As was pointed out in the recitation of the facts of this case, ante, the Juvenile Court viewed its function to be to review the decision of the adoption committee (as probative of the petition for custody) at least if the committee denied appellant's application. At the September 1st hearing the entire DFS process was reviewed, substantially de novo. The social workers involved in the decision were examined by counsel and by the Court in order to ascertain the factors which were considered by the committee and the reasons for the committee's recommendation. Likewise the psychologist who completed the psychological evaluation of appellant and the children was subject to both direct and cross-examination. In addition, studies by another psychologist and a psychiatrist, which were arguably more favorable to appellant, were received into evidence. Following this hearing the Juvenile Court made detailed findings of fact which were amply supported by the evidence and came to conclusions of law based thereon. The Court showed, in our opinion, a high degree of sensitivity to the desire of the appellant to raise her grandchildren, but in deciding what would be in the best interest of the children involved — which was the Court's paramount duty decided that custody should remain with DFS pending adoption of the children.
This Court also is sensitive to the obviously genuine concern that appellant has for her grandchildren and sympathize with her strong desire that these children be raised by their blood relatives.
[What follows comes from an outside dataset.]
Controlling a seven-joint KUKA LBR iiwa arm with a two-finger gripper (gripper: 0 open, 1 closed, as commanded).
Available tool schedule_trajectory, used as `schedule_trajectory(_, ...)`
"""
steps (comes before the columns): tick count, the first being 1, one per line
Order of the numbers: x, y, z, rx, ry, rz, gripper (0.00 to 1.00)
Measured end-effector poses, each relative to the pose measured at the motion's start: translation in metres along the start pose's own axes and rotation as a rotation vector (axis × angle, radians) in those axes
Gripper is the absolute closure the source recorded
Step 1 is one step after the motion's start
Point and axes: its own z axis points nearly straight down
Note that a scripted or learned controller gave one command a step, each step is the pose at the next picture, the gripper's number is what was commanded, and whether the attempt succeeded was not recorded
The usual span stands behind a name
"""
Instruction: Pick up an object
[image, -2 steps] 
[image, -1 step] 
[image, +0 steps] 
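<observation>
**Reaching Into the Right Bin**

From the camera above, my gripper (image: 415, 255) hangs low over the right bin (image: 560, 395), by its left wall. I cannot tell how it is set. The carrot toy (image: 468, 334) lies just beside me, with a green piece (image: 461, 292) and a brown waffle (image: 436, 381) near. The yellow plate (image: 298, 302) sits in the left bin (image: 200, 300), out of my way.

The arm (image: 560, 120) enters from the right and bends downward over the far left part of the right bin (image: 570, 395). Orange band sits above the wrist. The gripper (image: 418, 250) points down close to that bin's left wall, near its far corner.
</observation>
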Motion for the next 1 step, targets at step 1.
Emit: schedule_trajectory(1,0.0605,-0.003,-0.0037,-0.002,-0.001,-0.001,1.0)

However, the question of custody of these two children is one which is reserved in the first instance to the discretion of the Juvenile Court, and we believe the record reflects an absence of any abuse of that discretion.
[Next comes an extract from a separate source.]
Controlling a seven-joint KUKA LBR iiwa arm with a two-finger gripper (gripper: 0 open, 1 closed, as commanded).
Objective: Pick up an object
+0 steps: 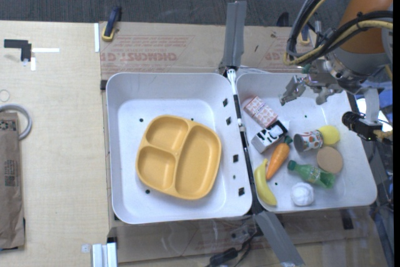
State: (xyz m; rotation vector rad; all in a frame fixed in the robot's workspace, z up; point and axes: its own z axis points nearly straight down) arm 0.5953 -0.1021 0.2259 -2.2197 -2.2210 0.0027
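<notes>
- Since two white bins sit side by side, start with them: the left bin [119, 134] holds one yellow divided plate [179, 157], the right bin [365, 194] all the small objects.
- Above the right bin's back half hangs the one arm [369, 6], its gripper [309, 89] poised over bare floor with its fingers spread apart and nothing between them.
- Candidates to pick number eight: one pink box [259, 110], one black-and-white carton [269, 136], one carrot [278, 160], one banana [264, 185], one green bottle [312, 174], one small can [307, 141] touching a yellow lemon-like piece [329, 135], one brown disc [329, 161], one white ball [302, 194].
- Crowding is the likely trouble: carton, carrot and banana touch or overlap, so a descent there could pinch two things or nudge one away.
- Round pieces such as the ball or the lemon-like piece could squirt out of closing fingers.
- Straight down from here, I judge the fingers would close on nothing.
</notes>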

See, e.g., State in Interest of Tom, Utah, 556 P.2d 213 (1976); In re Cooper, 17 Utah 2d 296, 410 P.2d 475 (1966); State in Interest of F----, D----, and P----, 14 Utah 2d 47, 376 P.2d 948 (1962); State in Interest of K---- B----, 7 Utah 2d 398, 326 P.2d 395 (1958).
See, e.g., State in Interest of Tom, supra; In re Cooper, supra; State in Interest of F----, D----, and P----, supra.
As a final attack on the procedure of the adoption committee, appellant argues that the Standards and Policy for Approval of Adoptive Homes, 11C-105, 11C-140 and VACS 154, were not properly promulgated by DFS and hence could not constitutionally be applied in the administrative decisionmaking process. A review of the record shows that the evidence adduced by appellant does not support this contention.
Affirmed. No costs awarded.
CROCKETT, C.J., and MAUGHAN, HALL and STEWART, JJ., concur.